Would you restate the data exactly as given?
------ AVAILABLE RECORDS ------
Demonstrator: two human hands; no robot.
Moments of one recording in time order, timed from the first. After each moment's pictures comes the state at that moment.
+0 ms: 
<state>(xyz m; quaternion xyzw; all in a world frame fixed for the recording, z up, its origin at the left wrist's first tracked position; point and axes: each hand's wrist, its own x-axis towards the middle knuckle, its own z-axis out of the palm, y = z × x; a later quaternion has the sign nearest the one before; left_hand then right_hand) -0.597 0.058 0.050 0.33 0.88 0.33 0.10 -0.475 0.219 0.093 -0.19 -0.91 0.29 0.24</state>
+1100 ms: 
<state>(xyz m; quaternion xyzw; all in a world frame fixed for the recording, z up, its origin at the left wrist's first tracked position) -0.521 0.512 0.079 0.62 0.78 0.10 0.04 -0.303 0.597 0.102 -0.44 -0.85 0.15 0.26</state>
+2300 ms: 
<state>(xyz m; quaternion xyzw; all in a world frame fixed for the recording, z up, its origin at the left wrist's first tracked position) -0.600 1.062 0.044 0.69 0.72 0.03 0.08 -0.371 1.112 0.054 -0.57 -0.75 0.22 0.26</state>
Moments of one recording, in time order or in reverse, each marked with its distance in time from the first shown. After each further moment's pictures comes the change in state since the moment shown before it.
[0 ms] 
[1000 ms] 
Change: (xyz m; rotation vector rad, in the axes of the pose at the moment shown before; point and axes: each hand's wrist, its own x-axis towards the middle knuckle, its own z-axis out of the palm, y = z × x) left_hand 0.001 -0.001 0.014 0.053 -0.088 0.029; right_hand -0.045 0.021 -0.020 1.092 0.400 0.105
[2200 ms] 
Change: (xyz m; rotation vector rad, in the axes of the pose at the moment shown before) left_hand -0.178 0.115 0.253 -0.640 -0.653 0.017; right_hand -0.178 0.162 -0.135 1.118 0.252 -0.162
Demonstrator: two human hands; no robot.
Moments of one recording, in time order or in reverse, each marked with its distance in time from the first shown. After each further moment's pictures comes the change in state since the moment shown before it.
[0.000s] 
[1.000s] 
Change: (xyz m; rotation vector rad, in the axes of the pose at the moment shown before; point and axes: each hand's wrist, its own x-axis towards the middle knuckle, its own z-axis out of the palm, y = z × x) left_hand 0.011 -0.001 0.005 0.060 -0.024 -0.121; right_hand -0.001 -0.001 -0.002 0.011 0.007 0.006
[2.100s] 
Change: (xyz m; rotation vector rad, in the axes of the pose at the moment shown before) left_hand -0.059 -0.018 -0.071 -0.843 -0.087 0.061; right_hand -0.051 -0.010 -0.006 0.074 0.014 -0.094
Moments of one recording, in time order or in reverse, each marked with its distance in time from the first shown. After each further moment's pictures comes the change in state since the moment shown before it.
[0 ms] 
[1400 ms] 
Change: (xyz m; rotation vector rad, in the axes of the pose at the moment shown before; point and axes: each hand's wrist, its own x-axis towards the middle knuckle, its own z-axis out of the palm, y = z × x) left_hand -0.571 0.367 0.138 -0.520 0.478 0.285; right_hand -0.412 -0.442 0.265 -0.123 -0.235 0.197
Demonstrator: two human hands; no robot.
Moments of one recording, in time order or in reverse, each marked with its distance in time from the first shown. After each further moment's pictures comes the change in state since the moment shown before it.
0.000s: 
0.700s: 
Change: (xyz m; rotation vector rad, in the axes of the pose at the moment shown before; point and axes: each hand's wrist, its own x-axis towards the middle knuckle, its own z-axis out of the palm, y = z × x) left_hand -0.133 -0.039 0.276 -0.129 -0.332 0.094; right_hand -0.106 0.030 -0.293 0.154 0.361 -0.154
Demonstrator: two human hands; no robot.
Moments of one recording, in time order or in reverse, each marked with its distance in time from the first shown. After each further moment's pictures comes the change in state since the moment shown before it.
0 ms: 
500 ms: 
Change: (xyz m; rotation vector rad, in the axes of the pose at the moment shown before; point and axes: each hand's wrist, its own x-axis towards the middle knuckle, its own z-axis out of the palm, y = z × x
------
ANSWER TO THE EXERCISE:
Demonstrator: two human hands; no robot.
Moments of one recording in time order, timed from the first. After each moment's pictures comes the state at that moment.
+0 ms: 
<state>(xyz m; quaternion xyzw; all in a world frame fixed for the recording, z up, its origin at the left wrist's first tracked position; point and axes: each hand's wrist, its own x-axis towards the middle knuckle, its own z-axis out of the palm, y = z × x; a later quaternion has the sign nearest the one before; left_hand then right_hand) -0.597 0.058 0.050 0.33 0.88 0.33 0.10 -0.475 0.219 0.093 -0.19 -0.91 0.29 0.24</state>
+1100 ms: 
<state>(xyz m; quaternion xyzw; all in a world frame fixed for the recording, z up, its origin at the left wrist's first tracked position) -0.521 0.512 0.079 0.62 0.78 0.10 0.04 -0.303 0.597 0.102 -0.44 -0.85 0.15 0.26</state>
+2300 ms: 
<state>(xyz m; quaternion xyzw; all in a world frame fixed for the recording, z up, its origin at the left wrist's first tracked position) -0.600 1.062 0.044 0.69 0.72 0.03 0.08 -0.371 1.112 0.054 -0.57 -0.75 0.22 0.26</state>
Moments of one recording, in time order or in reverse, each marked with its distance in time from the first shown. After each further moment's pictures comes the change in state since the moment shown before it.
[0 ms] 
[1000 ms] 
Change: (xyz m; rotation vector rad, in the axes of the pose at the moment shown before; point and axes: each hand's wrist, its own x-axis towards the middle knuckle, its own z-axis out of the palm, y = z × x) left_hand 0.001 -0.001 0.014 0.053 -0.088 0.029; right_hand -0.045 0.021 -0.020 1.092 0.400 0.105
[2200 ms] 
Change: (xyz m; rotation vector rad, in the axes of the pose at the moment shown before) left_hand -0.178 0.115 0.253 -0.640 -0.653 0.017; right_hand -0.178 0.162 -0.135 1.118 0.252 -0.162
Demonstrator: two human hands; no robot.
Moments of one recording, in time order or in reverse, each marked with its distance in time from the first shown. After each further moment's pictures comes the change in state since the moment shown before it.
[0.000s] 
[1.000s] 
Change: (xyz m; rotation vector rad, in the axes of the pose at the moment shown before; point and axes: each hand's wrist, its own x-axis towards the middle knuckle, its own z-axis out of the palm, y = z × x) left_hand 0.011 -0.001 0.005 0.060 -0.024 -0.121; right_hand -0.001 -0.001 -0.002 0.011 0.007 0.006
[2.100s] 
Change: (xyz m; rotation vector rad, in the axes of the pose at the moment shown before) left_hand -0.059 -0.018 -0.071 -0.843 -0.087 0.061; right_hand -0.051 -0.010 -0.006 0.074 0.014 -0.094
Moments of one recording, in time order or in reverse, each marked with its distance in time from the first shown. After each further moment's pictures comes the change in state since the moment shown before it.
[0 ms] 
[1400 ms] 
Change: (xyz m; rotation vector rad, in the axes of the pose at the moment shown before; point and axes: each hand's wrist, its own x-axis towards the middle knuckle, its own z-axis out of the palm, y = z × x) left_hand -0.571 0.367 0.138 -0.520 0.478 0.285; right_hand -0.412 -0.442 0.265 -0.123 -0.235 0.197
Demonstrator: two human hands; no robot.
Moments of one recording, in time order or in reverse, each marked with its distance in time from the first shown. After each further moment's pictures comes the change in state since the moment shown before it.
0.000s: 
0.700s: 
Change: (xyz m; rotation vector rad, in the axes of the pose at the moment shown before; point and axes: each hand's wrist, its own x-axis towards the middle knuckle, its own z-axis out of the palm, y = z × x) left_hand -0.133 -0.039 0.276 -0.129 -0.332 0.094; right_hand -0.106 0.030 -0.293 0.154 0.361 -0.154
Demonstrator: two human hands; no robot.
Moments of one recording, in time order or in reverse, each marked with its distance in time from the first shown. After each further moment's pictures comes the change in state since the moment shown before it.
0 ms: 
500 ms: 
Change: (xyz m; rotation vector rad, in the axes of the pose at the moment shown before; point and axes: each hand's wrist, its own x-axis towards the middle knuckle, its own z-axis out of the palm, y = z × x

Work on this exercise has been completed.